(Directions for this task) Each line below must be transcribed with no word changed.

(Given information)
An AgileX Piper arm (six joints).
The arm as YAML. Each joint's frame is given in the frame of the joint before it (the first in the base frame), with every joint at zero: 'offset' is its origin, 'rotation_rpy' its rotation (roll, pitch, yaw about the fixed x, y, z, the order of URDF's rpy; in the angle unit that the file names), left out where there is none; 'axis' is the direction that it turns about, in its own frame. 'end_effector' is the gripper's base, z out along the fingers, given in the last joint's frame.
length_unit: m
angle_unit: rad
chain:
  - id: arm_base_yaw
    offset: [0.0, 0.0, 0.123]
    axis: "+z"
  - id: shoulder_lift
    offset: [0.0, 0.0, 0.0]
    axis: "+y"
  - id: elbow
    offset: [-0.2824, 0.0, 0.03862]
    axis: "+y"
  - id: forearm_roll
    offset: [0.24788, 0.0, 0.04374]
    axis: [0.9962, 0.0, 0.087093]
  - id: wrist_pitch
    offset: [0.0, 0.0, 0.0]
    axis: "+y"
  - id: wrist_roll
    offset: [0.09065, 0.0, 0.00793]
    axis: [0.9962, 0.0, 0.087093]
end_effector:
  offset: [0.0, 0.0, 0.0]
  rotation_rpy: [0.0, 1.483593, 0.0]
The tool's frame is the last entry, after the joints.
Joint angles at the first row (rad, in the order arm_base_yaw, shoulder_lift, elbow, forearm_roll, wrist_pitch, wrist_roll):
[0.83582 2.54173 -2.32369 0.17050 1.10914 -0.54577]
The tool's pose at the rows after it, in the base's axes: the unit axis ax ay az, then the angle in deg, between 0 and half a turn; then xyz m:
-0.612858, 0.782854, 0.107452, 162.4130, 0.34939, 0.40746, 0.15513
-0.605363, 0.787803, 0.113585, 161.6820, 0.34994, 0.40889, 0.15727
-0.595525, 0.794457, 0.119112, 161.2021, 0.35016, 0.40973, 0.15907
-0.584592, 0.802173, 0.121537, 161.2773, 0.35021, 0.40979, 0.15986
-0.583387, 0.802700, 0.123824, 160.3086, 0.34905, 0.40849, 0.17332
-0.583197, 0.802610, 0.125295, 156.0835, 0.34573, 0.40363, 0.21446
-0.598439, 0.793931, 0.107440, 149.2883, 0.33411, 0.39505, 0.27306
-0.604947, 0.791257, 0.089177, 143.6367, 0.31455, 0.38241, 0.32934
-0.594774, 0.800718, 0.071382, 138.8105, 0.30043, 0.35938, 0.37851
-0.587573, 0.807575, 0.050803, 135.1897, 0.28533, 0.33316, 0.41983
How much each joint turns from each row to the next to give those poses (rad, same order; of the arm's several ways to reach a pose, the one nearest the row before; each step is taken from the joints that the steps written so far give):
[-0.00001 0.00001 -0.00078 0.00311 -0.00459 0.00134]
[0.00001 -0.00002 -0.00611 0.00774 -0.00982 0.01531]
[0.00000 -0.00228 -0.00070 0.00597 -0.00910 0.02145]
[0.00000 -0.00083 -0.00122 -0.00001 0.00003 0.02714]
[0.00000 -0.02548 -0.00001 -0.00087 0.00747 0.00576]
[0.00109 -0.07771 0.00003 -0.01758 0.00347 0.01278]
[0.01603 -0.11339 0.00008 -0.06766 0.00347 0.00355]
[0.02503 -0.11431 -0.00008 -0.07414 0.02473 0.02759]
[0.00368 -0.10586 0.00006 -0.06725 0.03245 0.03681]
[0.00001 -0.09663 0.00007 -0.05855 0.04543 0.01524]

(Reply to the task)
An AgileX Piper arm (six joints).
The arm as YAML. Each joint's frame is given in the frame of the joint before it (the first in the base frame), with every joint at zero: 'offset' is its origin, 'rotation_rpy' its rotation (roll, pitch, yaw about the fixed x, y, z, the order of URDF's rpy; in the angle unit that the file names), left out where there is none; 'axis' is the direction that it turns about, in its own frame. 'end_effector' is the gripper's base, z out along the fingers, given in the last joint's frame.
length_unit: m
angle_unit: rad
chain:
  - id: arm_base_yaw
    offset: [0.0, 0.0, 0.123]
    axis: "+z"
  - id: shoulder_lift
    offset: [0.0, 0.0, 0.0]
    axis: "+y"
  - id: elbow
    offset: [-0.2824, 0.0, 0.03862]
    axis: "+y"
  - id: forearm_roll
    offset: [0.24788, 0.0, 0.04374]
    axis: [0.9962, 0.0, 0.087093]
  - id: wrist_pitch
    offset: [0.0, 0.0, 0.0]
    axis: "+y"
  - id: wrist_roll
    offset: [0.09065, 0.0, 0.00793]
    axis: [0.9962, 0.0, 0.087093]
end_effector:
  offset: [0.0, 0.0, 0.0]
  rotation_rpy: [0.0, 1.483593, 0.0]
The tool's frame is the last entry, after the joints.
Joint angles at the first row (rad, in the order arm_base_yaw, shoulder_lift, elbow, forearm_roll, wrist_pitch, wrist_roll):
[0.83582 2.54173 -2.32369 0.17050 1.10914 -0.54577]
The tool's pose at the rows after it, in the base's axes: the unit axis ax ay az, then the angle in deg, between 0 and half a turn; then xyz m:
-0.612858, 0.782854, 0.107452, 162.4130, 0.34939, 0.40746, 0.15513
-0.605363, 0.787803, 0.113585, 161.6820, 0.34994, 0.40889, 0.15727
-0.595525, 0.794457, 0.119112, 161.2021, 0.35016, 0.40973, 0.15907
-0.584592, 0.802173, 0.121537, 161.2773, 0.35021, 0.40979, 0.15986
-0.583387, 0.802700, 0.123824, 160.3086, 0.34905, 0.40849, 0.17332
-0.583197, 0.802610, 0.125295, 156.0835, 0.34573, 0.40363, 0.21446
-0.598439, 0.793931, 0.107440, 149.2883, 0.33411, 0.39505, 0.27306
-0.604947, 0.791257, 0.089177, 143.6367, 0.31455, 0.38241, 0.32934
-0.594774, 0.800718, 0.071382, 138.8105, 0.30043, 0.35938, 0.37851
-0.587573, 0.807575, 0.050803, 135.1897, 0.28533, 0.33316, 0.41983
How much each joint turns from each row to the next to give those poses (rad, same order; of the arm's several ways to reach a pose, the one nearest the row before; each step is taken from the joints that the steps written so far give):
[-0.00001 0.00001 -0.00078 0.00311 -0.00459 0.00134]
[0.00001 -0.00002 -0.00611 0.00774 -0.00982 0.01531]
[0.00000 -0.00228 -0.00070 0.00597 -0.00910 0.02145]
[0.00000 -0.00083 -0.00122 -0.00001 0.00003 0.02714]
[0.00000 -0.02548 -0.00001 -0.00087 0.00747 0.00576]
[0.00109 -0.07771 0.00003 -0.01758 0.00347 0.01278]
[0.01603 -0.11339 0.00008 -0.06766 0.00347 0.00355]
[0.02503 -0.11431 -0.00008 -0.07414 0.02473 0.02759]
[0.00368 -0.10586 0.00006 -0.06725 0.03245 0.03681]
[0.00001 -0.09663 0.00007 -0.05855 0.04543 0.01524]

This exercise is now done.